Toda una vida perdido en Atapuerca


Mario Modesto Mata / Fundación Atapuerca

Era viernes, más exactamente el 31 de mayo de 1997. Ese día fue un antes y un después en mi corto periodo de vida. Fue la primera vez que leí la palabra Atapuerca en el extinto Diario 16 con motivo de la publicación en Science de la especie Homo antecessor. Contaba en aquella fecha con apenas 11 años y 5 meses de edad, pero esa palabra, Atapuerca, se me quedó grabada a fuego en mi mente. Y lo más importante: lo continúa estando después de 22 años, aun si cabe, con más fuerza que nunca. La paleontología humana, con Atapuerca como exponente incuestionable, es una fuente continua de motivación por el trabajo preciso, minucioso y científico que ahí se realiza.

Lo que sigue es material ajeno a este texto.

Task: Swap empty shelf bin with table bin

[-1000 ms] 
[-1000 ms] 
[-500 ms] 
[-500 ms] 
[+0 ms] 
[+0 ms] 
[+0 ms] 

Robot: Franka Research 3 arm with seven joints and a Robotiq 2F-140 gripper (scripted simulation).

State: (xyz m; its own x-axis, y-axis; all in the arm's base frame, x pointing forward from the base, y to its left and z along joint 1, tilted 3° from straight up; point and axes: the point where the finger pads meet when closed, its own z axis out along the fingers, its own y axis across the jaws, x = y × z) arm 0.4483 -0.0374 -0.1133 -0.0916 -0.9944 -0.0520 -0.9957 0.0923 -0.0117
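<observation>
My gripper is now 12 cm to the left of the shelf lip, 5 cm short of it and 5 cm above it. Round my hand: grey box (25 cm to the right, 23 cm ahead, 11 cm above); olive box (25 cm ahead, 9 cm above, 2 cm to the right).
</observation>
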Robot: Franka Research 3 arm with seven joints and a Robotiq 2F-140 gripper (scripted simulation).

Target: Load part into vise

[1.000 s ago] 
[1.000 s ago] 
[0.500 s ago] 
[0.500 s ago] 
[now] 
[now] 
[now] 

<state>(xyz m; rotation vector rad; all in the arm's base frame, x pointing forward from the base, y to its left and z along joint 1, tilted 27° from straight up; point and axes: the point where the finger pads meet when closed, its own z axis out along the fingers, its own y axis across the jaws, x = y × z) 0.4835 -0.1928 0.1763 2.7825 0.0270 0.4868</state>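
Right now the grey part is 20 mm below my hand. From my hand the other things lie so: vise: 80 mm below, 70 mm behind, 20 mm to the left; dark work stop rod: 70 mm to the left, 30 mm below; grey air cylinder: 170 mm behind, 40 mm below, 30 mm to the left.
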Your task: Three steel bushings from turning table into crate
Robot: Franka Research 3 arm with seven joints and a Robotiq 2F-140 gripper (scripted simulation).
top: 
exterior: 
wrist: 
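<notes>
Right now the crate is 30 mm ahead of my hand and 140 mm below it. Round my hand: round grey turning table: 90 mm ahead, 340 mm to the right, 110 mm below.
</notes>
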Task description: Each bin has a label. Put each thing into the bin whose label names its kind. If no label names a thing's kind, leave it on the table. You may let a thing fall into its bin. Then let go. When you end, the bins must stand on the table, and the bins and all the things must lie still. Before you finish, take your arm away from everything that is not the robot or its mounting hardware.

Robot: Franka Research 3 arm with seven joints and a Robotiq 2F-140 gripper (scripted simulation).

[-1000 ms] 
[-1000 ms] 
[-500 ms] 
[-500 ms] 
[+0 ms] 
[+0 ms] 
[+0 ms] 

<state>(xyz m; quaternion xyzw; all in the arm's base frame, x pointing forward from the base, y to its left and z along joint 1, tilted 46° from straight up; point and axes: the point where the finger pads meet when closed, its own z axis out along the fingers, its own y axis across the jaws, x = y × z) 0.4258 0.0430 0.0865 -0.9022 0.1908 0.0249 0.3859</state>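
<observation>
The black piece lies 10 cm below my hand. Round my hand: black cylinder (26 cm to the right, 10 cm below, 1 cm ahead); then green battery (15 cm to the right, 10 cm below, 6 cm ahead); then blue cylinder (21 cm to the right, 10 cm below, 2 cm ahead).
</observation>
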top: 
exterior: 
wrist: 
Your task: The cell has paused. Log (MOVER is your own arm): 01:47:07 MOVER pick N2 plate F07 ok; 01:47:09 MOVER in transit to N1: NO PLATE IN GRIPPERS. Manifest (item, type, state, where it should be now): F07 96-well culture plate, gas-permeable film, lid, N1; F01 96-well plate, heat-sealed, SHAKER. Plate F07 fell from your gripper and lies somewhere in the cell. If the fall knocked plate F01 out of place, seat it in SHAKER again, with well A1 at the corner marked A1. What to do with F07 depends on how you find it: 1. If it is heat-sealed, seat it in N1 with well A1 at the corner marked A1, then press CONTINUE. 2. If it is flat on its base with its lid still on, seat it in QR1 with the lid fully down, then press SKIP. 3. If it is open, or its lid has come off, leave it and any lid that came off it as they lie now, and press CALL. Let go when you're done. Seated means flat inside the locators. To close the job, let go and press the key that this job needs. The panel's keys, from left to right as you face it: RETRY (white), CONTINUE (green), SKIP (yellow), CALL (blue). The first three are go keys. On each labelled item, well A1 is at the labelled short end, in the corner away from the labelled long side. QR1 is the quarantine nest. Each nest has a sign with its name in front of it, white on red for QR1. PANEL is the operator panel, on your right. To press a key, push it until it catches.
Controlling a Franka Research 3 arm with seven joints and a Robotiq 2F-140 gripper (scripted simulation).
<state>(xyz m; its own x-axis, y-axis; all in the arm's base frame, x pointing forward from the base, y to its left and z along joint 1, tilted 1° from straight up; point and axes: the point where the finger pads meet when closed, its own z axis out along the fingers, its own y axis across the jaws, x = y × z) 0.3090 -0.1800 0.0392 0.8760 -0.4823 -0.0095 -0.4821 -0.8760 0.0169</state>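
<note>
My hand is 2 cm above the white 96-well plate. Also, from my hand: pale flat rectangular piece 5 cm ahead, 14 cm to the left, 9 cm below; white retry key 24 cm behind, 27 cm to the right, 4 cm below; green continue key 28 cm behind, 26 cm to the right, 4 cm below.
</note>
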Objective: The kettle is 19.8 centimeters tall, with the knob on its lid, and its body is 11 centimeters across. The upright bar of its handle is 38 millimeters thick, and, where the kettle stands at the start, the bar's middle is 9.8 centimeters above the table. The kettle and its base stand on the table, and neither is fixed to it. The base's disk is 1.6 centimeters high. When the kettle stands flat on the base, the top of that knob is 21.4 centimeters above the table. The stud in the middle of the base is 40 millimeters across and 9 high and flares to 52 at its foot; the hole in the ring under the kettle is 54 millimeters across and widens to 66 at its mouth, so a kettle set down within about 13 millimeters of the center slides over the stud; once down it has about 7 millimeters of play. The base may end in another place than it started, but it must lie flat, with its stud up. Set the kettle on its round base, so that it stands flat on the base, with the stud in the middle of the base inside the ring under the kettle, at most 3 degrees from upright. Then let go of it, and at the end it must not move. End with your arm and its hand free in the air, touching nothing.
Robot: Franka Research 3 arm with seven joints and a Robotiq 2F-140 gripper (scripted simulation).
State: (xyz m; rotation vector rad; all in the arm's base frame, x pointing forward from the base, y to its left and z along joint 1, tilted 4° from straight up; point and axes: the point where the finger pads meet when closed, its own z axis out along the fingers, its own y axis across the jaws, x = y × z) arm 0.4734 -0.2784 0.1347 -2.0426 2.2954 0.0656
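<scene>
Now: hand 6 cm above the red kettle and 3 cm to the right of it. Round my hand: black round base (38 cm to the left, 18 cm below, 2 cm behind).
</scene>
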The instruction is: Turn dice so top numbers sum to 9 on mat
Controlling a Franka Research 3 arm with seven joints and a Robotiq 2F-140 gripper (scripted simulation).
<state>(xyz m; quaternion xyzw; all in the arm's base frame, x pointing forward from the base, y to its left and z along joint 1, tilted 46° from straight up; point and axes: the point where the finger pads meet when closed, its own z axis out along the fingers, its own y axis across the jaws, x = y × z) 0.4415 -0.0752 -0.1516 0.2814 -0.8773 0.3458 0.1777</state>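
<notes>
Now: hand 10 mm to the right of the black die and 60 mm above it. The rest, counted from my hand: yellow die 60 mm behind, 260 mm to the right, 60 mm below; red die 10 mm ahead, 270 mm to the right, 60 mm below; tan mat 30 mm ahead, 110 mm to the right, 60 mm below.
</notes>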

Desde que visité los yacimientos por primera vez, el 3 de julio de 1999, prácticamente no ha habido ninguna campaña que no haya trabajado en las excavaciones, incluyendo el año 2001, cuando el “niño de Atapuerca” participó, ejem, durante la primera quincena de julio en el lavado de sedimentos. Finalmente obtuve una licenciatura, un máster y un doctorado en uno de los temas que más me motivan: el desarrollo y la histología dental de los homininos de Atapuerca. Mis directores de tesis, José María Bermúdez de Castro y Christopher Dean, fueron mi faro en estos años, pero sin duda el Grupo de Antropología Dental del Centro Nacional de Investigación sobre la Evolución Humana (CENIEH) ha sido un auténtico baluarte en mi formación y aprendizaje como científico. Ahora se abre una etapa diferente, posdoctoral, competitiva y difícil, pero igualmente motivadora.

Atapuerca y su destacado equipo humano, junto con la vanguardia científica y tecnológica que les caracteriza, son un auténtico modelo a seguir. Y me siento profundamente orgulloso de haber crecido como profesional y como persona junto a vosotros. Su famoso esquema triangular, investigación-formación-divulgación, ha resultado ser una combinación exitosa de la que he tenido la posibilidad de aprender y disfrutar desde todos sus vértices.

Quién me diría a mí que cuando recogía huesos de animales muertos entre los corrales de mi pueblo, Bohonal de Ibor, en Cáceres, iba a acabar estudiando algunos de los fósiles humanos más importantes de nuestra evolución. Gracias Atapuerca. Gracias Equipo. Por otros 22 años a vuestro lado.